- Consensus secondary structure and sequence conservation of HOLDH RNA

Identifiers
- Symbol: HOLDH
- Rfam: RF02997

Other data
- RNA type: Gene; sRNA
- SO: SO:0001263
- PDB structures: PDBe

= HOLDH RNA motif =

The Human, Oral, Large, Distant to HINT RNA motif (also HOLDH RNA motif) is a conserved RNA structure that was discovered by bioinformatics.
HOLDH motif RNAs are found exclusively in metagenomic sequences, especially those derived from human supragingival dental plaque and on the tongue.

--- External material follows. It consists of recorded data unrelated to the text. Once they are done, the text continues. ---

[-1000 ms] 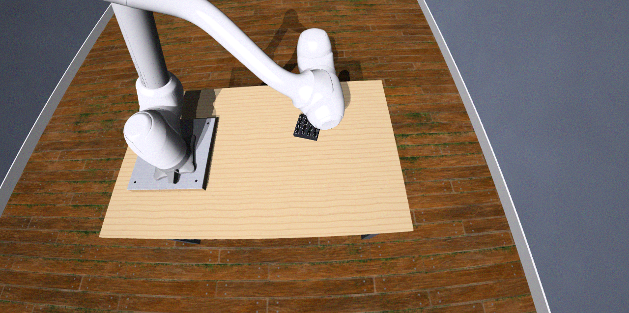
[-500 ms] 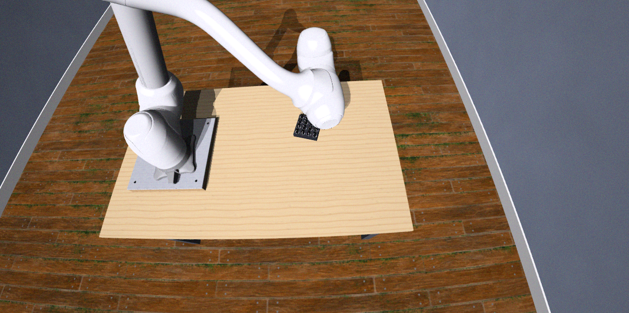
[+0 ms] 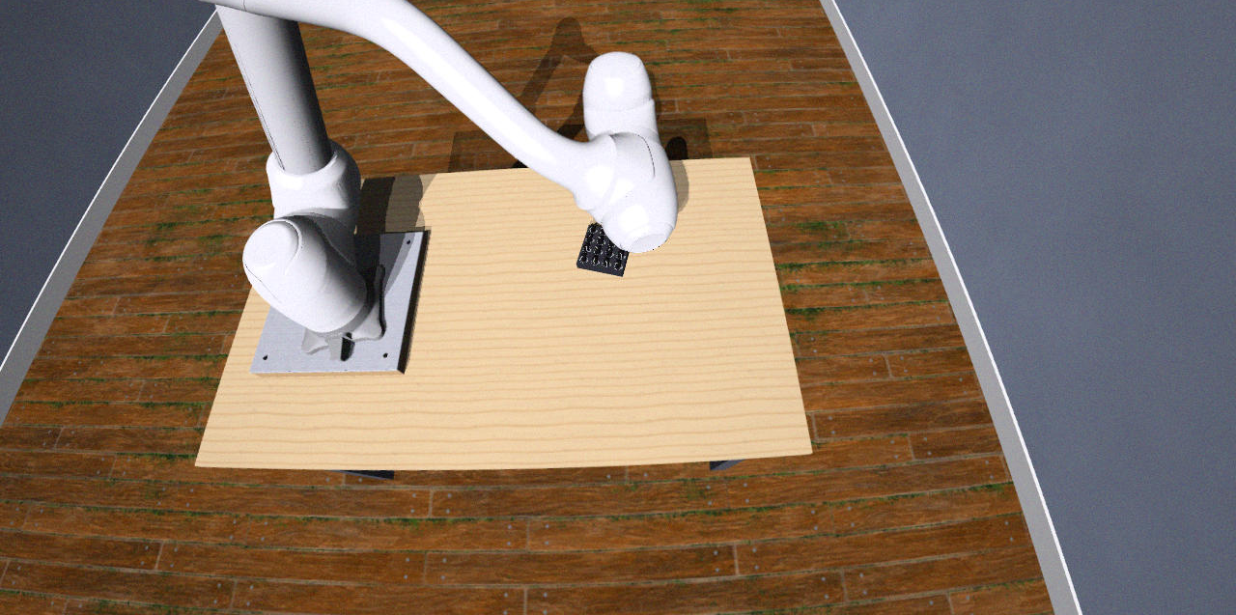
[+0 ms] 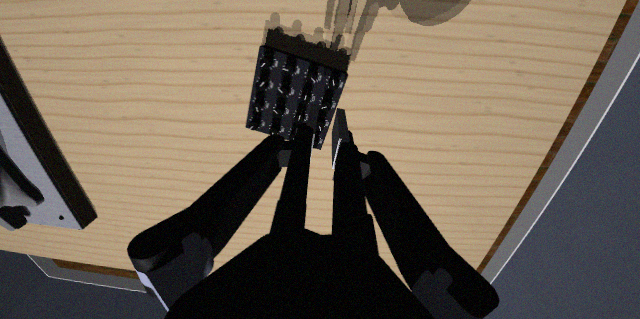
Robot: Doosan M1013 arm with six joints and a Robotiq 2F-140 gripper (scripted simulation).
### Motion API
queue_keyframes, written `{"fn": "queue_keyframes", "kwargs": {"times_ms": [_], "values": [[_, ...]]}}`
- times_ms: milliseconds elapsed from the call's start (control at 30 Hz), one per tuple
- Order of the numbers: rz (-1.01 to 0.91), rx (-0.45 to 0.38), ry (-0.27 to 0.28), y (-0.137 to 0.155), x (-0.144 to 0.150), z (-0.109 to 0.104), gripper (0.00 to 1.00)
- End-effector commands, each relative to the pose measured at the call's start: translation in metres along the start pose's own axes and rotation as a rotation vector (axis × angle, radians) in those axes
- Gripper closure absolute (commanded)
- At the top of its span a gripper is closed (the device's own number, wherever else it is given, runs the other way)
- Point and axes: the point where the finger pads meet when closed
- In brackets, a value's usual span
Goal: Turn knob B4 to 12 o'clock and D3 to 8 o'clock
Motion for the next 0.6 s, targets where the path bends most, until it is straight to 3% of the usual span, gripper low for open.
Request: {"fn": "queue_keyframes", "kwargs": {"times_ms": [0, 200, 233, 567], "values": [[0.156, -0.011, 0.000, 0.0000, 0.0000, -0.0011, 0.88], [0.297, -0.011, 0.001, 0.0000, 0.0000, -0.0019, 0.88], [0.399, -0.011, 0.002, 0.0000, 0.0000, -0.0026, 0.88], [0.734, -0.010, 0.003, 0.0000, 0.0000, -0.0047, 0.88]]}}
Point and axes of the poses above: the point where the finger pads meet when closed, its own z axis out along the fingers, its own x axis across the jaws, y = z × x, and after that the axes turned 13 degrees about -z, right-handed
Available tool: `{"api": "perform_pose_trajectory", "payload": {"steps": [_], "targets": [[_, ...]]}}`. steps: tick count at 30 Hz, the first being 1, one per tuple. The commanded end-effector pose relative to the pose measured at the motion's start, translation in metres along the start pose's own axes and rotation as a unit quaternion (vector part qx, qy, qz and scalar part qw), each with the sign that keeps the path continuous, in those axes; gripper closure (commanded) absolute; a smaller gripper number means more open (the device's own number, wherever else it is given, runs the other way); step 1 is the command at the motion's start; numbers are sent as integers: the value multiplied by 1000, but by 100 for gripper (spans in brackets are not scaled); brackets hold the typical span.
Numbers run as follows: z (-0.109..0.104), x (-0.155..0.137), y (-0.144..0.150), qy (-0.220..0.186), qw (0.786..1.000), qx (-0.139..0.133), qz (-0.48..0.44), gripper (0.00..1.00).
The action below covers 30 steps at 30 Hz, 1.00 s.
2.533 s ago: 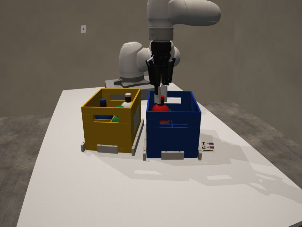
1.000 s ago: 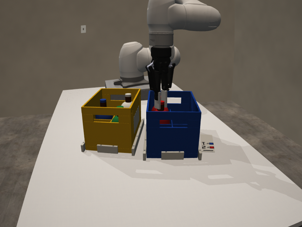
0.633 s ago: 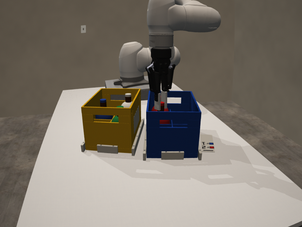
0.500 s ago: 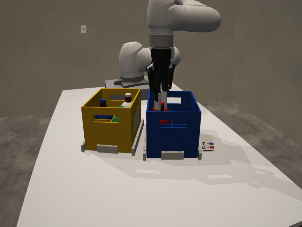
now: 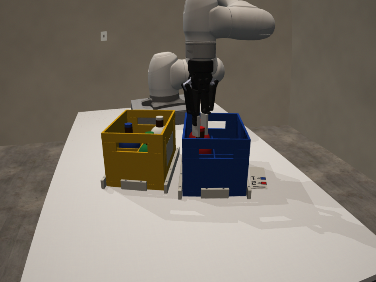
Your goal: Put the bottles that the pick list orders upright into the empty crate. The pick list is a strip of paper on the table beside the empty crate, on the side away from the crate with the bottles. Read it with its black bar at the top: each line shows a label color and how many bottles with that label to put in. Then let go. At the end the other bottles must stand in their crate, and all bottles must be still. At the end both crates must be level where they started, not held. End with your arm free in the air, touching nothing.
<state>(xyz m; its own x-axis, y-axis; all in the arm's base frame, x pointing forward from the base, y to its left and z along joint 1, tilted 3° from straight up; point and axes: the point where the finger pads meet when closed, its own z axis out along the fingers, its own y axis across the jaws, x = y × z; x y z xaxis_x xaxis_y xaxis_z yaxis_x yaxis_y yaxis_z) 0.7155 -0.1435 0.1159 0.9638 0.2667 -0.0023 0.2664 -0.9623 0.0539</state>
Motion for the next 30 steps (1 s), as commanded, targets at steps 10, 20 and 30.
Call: {"api": "perform_pose_trajectory", "payload": {"steps": [10, 20, 30], "targets": [[0, 0, 0, 0, 1000, 0, 0, 100], [0, 0, 0, 0, 1000, 0, 0, 100], [2, 0, 0, 0, 1000, 0, 0, 62]]}}
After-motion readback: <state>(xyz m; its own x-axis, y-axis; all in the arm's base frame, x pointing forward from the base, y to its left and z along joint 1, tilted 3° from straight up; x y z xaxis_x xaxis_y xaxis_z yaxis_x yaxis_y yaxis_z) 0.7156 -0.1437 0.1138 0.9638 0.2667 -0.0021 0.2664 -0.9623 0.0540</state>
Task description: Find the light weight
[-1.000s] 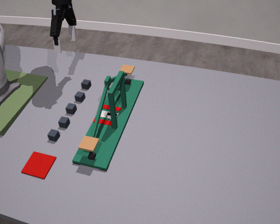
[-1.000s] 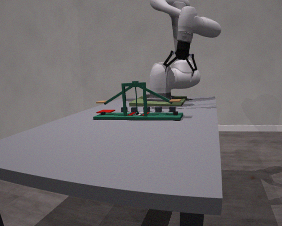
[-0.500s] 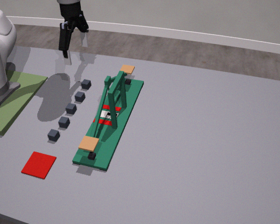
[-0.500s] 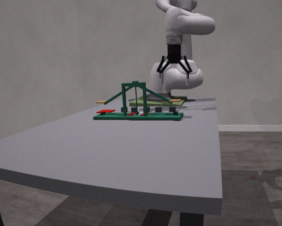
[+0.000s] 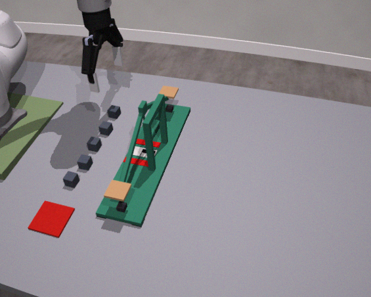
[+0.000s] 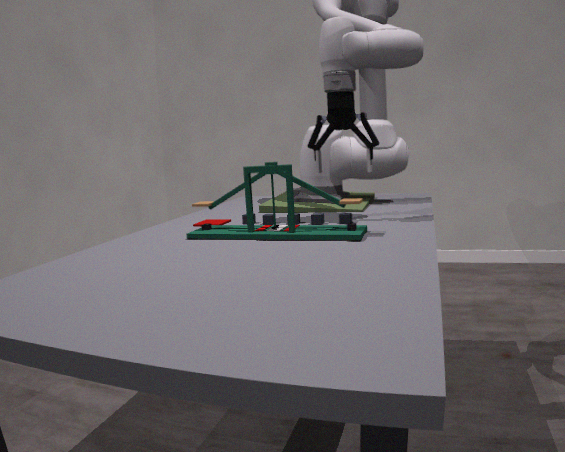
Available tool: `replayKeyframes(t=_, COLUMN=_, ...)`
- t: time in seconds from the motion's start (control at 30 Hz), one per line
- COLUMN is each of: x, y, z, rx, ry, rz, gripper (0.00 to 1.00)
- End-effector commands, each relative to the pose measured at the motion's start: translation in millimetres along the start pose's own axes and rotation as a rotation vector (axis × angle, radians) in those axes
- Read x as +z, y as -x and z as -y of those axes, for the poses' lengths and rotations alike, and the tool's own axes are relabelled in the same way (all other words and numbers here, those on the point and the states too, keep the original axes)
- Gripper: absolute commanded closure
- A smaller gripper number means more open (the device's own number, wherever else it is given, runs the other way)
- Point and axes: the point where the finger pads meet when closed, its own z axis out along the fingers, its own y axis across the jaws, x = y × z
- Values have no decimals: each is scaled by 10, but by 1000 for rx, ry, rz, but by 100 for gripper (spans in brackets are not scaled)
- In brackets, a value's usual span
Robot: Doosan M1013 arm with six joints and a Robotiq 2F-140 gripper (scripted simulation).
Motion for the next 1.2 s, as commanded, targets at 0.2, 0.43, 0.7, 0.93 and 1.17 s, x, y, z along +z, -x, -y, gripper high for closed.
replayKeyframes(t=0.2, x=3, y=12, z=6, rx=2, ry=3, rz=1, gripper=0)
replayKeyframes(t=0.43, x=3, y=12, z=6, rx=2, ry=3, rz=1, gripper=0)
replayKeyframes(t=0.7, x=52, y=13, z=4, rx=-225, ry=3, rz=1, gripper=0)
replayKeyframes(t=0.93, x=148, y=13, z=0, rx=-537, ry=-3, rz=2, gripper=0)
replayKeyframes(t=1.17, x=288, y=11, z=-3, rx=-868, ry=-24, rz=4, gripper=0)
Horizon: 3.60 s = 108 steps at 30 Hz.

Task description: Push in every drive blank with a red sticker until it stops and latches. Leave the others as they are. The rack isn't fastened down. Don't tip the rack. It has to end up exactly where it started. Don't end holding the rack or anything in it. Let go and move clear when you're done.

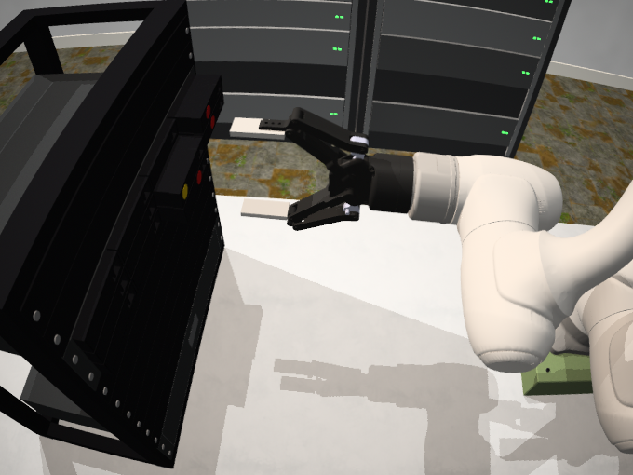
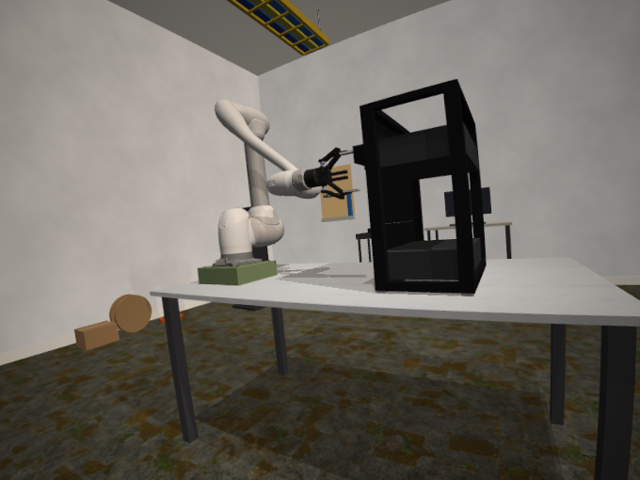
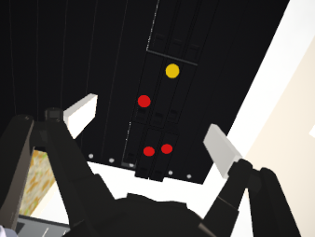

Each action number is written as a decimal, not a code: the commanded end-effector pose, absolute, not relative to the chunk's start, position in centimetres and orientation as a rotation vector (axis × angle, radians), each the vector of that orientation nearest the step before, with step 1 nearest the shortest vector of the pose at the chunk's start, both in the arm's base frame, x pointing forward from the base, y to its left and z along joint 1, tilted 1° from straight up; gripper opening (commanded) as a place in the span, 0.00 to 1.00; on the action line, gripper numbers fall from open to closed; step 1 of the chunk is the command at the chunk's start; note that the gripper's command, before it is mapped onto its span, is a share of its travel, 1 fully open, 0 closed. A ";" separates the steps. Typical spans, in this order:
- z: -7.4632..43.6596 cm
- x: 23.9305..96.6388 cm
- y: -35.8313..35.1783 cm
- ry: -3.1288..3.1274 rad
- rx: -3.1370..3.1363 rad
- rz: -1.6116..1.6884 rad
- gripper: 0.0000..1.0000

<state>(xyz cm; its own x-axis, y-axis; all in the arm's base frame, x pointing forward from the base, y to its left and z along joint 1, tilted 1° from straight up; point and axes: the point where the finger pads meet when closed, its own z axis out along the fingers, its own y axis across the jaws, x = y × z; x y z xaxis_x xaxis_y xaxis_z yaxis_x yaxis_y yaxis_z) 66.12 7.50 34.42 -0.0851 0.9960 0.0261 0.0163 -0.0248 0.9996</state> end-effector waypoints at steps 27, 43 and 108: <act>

HOLDH RNAs likely function in trans as small RNAs. In comparison to other bacterial small RNAs, they are located relatively far from the neighboring protein-coding genes (at least hundreds of base pairs). This extra non-coding sequence could form additional structure of HOLDH RNAs, but it is uncertain whether or not this is the case. The genes nearby to HOLDH RNAs are extremely similar, suggesting that the sequences are very closely related, which can hamper efforts to predict a conserved secondary structure using covariation (Biology). A gene encoding the HINT protein domain is consistently located nearby to HOLDH RNAs. However, given the high similarity between available examples of the HOLDH RNA motif, it is unclear how significant the HINT association is.

HOLDH RNAs contain a predicted kink turn. This particular example of a kink turn was studied to better understand how kink turn structures relate to their sequences.